Goal of the exercise: Print every entry, word for word, and skip the images.

Items listed in a dataset
>>>
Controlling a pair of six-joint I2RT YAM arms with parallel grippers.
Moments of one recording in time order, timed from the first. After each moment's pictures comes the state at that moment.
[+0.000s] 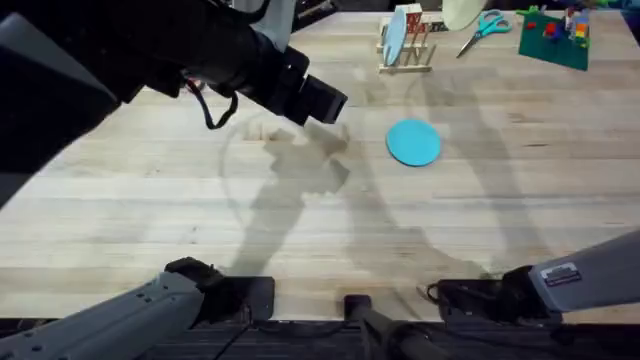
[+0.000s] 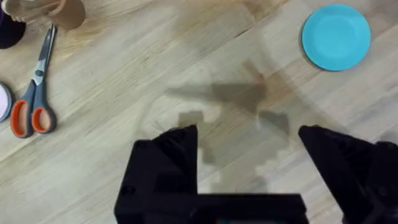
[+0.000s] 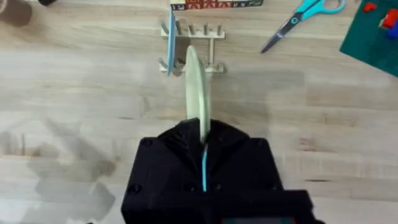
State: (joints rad) left arm -0.43 1.22 1.24 -0.96 0.06 0.12; right arm 0.18 1.73 1.99 -1.21 0.09 0.12
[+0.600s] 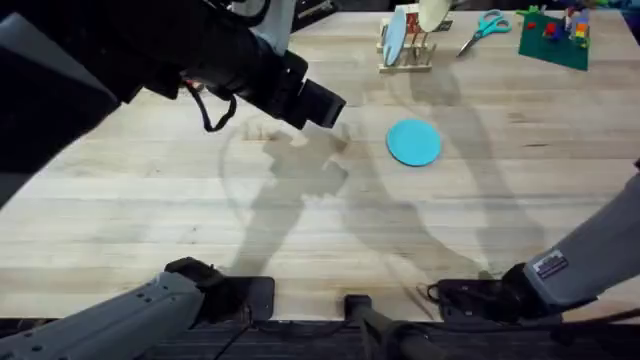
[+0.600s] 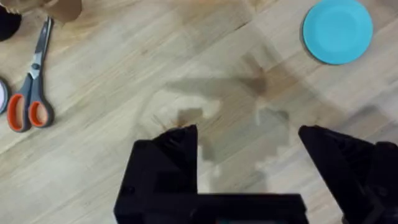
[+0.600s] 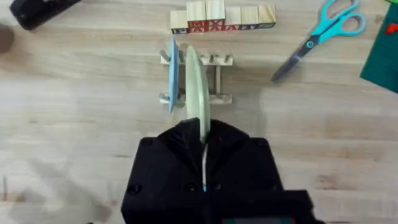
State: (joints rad) left arm -0.43 1.22 1.24 -0.98 0.06 0.11; right arm 0.21 1.91 1.99 -1.03 0.13 0.15
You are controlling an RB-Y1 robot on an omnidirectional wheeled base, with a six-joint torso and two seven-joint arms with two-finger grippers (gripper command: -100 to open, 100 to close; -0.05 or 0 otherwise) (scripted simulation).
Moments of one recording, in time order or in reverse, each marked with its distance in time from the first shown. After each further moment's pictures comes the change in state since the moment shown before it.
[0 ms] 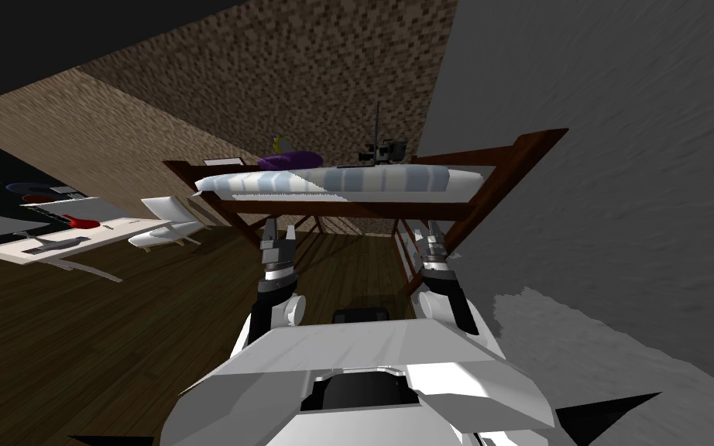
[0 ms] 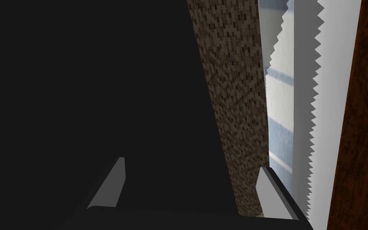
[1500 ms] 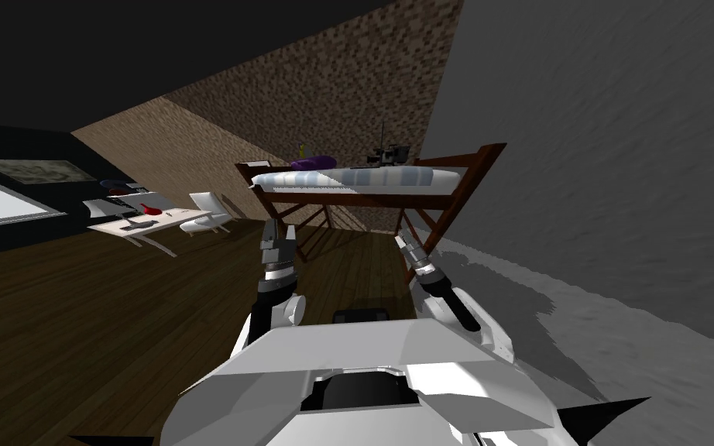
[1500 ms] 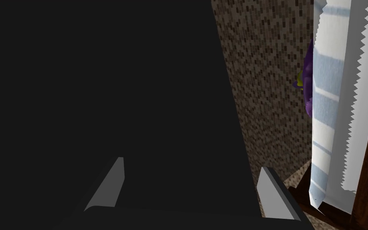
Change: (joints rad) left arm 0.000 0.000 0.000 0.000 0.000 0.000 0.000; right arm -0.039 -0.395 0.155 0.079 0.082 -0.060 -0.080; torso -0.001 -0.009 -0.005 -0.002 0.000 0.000
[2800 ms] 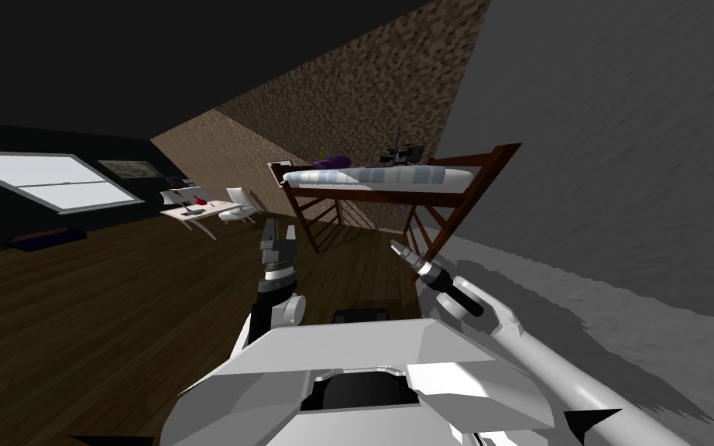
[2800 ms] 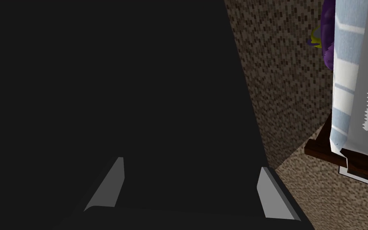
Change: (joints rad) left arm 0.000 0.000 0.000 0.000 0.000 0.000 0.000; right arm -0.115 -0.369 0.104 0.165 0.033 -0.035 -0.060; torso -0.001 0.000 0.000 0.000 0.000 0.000
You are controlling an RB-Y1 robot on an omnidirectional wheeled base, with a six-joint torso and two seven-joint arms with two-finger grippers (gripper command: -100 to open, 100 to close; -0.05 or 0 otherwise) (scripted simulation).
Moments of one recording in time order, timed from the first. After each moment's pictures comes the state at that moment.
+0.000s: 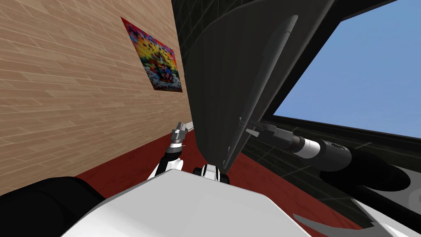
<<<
Answer box:
Controlling a pair of six-joint I2RT YAM arms with parallel grippers.
Moments of one recording in time order, timed from the first. After each moment's pictures comes the state at that moment.
[+0.000s] 
[+0.000s] 
[+0.000s] 
State: (joints rad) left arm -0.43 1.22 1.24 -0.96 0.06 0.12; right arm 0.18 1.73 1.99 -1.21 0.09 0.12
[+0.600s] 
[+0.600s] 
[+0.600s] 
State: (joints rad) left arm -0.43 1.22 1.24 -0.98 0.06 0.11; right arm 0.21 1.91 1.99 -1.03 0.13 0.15
You are controlling an RB-Y1 robot on an omnidirectional wheeled base, with a six-joint torso and two seven-joint arms with two-finger grippers (gripper command: -100 to open, 100 to close; -0.05 or 0 otherwise) (scripted simulation).
Moments of one recording, in time order or in reverse, each marked with its distance in time from the first shown. After each further moment's pictures comes the change in state since the moment shown before it.
[0 ms] 
[0 ms] 
[1500 ms] 
[1500 ms] 
Change: (joints rad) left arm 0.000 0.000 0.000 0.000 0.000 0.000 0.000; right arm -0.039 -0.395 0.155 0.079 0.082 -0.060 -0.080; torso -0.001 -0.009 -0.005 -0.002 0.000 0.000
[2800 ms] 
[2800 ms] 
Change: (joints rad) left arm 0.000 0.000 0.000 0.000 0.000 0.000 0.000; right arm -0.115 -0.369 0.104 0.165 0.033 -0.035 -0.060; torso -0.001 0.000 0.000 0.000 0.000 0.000
You are controlling an RB-Y1 robot on an omnidirectional wheeled base, with a six-joint torso and two seven-joint arms with two-finger grippers (gripper command: -100 to open, 100 to close; -0.05 or 0 otherwise) (scripted simulation).
Moments of one recording in time order, timed from the first. After each moment's pictures comes the state at that moment.
+0.000s: 

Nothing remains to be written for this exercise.